• Collected material:
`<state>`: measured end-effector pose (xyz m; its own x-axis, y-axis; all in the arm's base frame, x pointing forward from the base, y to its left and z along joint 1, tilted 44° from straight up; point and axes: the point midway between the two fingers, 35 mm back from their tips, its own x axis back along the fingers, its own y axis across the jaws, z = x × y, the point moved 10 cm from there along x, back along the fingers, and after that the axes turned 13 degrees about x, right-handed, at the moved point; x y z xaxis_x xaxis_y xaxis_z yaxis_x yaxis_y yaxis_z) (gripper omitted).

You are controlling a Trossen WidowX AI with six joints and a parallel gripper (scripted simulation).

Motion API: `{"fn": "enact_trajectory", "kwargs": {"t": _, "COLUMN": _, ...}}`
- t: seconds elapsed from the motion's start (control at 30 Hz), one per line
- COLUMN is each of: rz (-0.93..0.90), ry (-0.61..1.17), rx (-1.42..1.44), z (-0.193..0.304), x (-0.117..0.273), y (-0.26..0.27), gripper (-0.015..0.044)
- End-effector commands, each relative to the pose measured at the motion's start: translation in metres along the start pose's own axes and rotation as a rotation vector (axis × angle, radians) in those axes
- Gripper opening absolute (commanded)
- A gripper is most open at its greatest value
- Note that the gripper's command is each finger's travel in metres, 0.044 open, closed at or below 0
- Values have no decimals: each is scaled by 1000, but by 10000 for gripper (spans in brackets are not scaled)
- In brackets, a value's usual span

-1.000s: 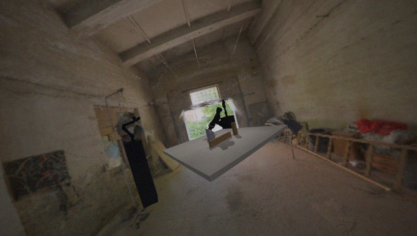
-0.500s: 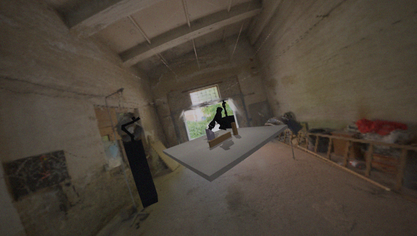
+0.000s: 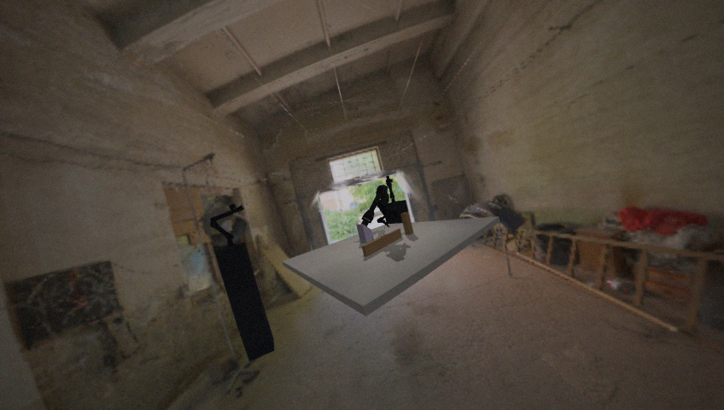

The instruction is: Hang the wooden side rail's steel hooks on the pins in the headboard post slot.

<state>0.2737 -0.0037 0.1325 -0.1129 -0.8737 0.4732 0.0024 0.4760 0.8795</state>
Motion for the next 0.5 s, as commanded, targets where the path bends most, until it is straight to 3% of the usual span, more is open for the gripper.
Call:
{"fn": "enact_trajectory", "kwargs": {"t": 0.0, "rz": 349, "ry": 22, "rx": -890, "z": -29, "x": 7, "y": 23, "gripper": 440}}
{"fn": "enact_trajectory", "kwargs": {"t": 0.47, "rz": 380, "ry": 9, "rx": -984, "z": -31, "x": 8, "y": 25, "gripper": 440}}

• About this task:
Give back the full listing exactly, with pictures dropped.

• Written solution:
`<state>`: measured end-effector pose (xyz m; its own x-axis, y-axis; all in the arm's base frame, x pointing forward from the base, y to its left and z along joint 1, tilted 44° from straight up; point and axes: the point midway between the two fingers, 35 mm back from their tips, its own x axis back along the fingers, its own y axis across the jaws, z = x × y, the point moved 10 cm from there along x, back along the fingers, and after that the axes turned 13 degrees about x, right-handed, at the moved point; x y z xaxis_x xaxis_y xaxis_z yaxis_x yaxis_y yaxis_z) (gripper omitted).

You are controlling a Trossen WidowX AI with six joints and a parallel gripper (scripted simulation).

Motion API: `{"fn": "enact_trajectory", "kwargs": {"t": _, "COLUMN": _, ...}}`
- t: seconds elapsed from the motion's start (control at 30 Hz), one per line
- COLUMN is each of: rz (-0.93..0.90), ry (-0.61..1.17), rx (-1.42..1.44), z (-0.193..0.304), x (-0.117..0.273), y (-0.26..0.27), gripper (-0.015..0.044)
- End-effector commands, each relative to the pose measured at the motion's start: translation in metres along the start pose's own axes and rotation as a rotation vector (axis × angle, radians) in those axes
- Gripper opening absolute (commanded)
- A gripper is most open at its greatest value
- Note that the gripper's command is each finger's travel in metres, 0.044 open, closed at or below 0
- Values have no decimals: each is scaled by 1000, but by 10000 for gripper (spans in brackets are not scaled)
- In brackets, a value's usual span

-1.000s: 
-0.500s: 
+0.000s: 

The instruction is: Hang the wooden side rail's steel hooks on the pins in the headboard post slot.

<state>0.2737 -0.0037 0.1325 -0.1129 -0.8737 0.4732 0.0024 0.4760 0.8795</state>
Motion for the next 0.5 s, as commanded, targets where the path bends most, until it is straight to 3% of the usual span, more is open for the gripper.
Call:
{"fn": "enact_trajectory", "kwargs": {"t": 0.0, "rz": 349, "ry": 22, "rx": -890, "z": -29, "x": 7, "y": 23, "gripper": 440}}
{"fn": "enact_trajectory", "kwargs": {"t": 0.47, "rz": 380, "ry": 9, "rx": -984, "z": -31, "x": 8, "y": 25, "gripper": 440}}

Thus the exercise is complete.